*DIRECTIONS*
The material below must be output exactly, line for line.

*AVAILABLE DATA*

-- Opening Marker --

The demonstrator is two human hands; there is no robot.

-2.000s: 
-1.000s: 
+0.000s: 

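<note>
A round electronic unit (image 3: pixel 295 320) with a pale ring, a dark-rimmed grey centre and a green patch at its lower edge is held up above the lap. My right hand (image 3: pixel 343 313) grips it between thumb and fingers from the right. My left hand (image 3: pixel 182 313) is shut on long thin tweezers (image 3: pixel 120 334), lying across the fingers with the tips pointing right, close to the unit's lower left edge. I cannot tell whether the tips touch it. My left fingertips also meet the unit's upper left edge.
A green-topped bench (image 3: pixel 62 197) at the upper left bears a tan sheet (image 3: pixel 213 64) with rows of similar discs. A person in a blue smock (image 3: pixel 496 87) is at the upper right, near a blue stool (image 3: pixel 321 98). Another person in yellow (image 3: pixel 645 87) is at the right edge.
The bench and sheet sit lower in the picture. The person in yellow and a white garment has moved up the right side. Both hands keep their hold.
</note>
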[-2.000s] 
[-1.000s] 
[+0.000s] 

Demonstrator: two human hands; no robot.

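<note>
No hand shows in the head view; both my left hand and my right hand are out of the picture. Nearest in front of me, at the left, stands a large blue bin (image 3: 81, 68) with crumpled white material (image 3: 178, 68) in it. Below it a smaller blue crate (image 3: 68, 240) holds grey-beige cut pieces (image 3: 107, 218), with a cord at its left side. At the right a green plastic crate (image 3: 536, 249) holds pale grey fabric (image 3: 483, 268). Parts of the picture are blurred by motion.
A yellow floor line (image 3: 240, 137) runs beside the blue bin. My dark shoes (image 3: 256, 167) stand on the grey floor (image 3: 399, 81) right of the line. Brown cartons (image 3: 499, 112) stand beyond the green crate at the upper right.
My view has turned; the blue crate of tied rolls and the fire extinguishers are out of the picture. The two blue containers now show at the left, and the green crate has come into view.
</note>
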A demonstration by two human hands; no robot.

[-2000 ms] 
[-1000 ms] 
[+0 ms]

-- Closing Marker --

*WRITTEN ANSWER*
The demonstrator is two human hands; there is no robot.

-2.000s: 
-1.000s: 
+0.000s: 

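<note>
A round electronic unit (image 3: pixel 295 320) with a pale ring, a dark-rimmed grey centre and a green patch at its lower edge is held up above the lap. My right hand (image 3: pixel 343 313) grips it between thumb and fingers from the right. My left hand (image 3: pixel 182 313) is shut on long thin tweezers (image 3: pixel 120 334), lying across the fingers with the tips pointing right, close to the unit's lower left edge. I cannot tell whether the tips touch it. My left fingertips also meet the unit's upper left edge.
A green-topped bench (image 3: pixel 62 197) at the upper left bears a tan sheet (image 3: pixel 213 64) with rows of similar discs. A person in a blue smock (image 3: pixel 496 87) is at the upper right, near a blue stool (image 3: pixel 321 98). Another person in yellow (image 3: pixel 645 87) is at the right edge.
The bench and sheet sit lower in the picture. The person in yellow and a white garment has moved up the right side. Both hands keep their hold.
</note>
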[-2.000s] 
[-1.000s] 
[+0.000s] 

Demonstrator: two human hands; no robot.

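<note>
No hand shows in the head view; both my left hand and my right hand are out of the picture. Nearest in front of me, at the left, stands a large blue bin (image 3: 81, 68) with crumpled white material (image 3: 178, 68) in it. Below it a smaller blue crate (image 3: 68, 240) holds grey-beige cut pieces (image 3: 107, 218), with a cord at its left side. At the right a green plastic crate (image 3: 536, 249) holds pale grey fabric (image 3: 483, 268). Parts of the picture are blurred by motion.
A yellow floor line (image 3: 240, 137) runs beside the blue bin. My dark shoes (image 3: 256, 167) stand on the grey floor (image 3: 399, 81) right of the line. Brown cartons (image 3: 499, 112) stand beyond the green crate at the upper right.
My view has turned; the blue crate of tied rolls and the fire extinguishers are out of the picture. The two blue containers now show at the left, and the green crate has come into view.
</note>
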A demonstration by two human hands; no robot.

[-2000 ms] 
[-1000 ms] 
[+0 ms]

No additional work remains on the exercise.